- _Instructions for the task_: Find the line with "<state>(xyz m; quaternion" in the data below. Repeat it and every line after it up to the end, exactly, but drop the pictures.

- _Given material_:
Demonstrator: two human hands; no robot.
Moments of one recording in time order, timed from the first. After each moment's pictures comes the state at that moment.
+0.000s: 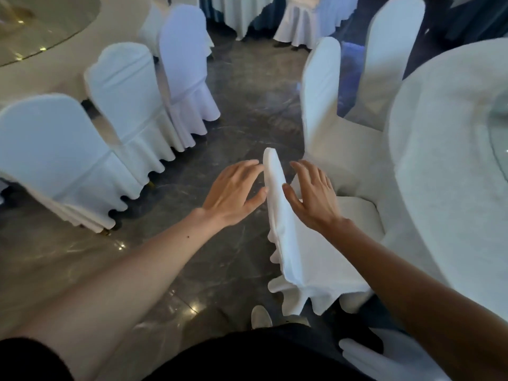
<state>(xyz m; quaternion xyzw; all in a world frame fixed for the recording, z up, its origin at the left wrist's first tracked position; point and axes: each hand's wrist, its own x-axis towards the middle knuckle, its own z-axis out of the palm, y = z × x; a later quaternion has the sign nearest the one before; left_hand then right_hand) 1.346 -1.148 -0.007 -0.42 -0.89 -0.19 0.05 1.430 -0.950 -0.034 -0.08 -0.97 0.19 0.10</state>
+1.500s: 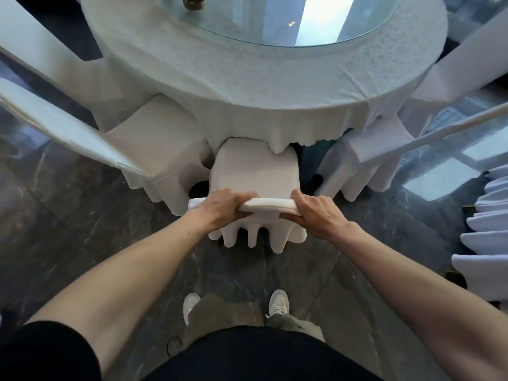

- _Response for this exercise_:
<state>(xyz m; quaternion xyzw; all in a world frame fixed for the recording, z up, its origin at the left wrist's first tracked position; point and axes: each hand's wrist, its own x-axis towards the middle knuckle, its own z-axis out of the palm, y = z × x; a later quaternion has the sign nearest the one before; left_hand then right_hand) 1.346 -1.148 -0.007 -0.42 -0.89 -0.19 0.05 1.430 -0.950 -0.034 -0.08 -0.97 0.19 0.10</state>
+1.500s: 

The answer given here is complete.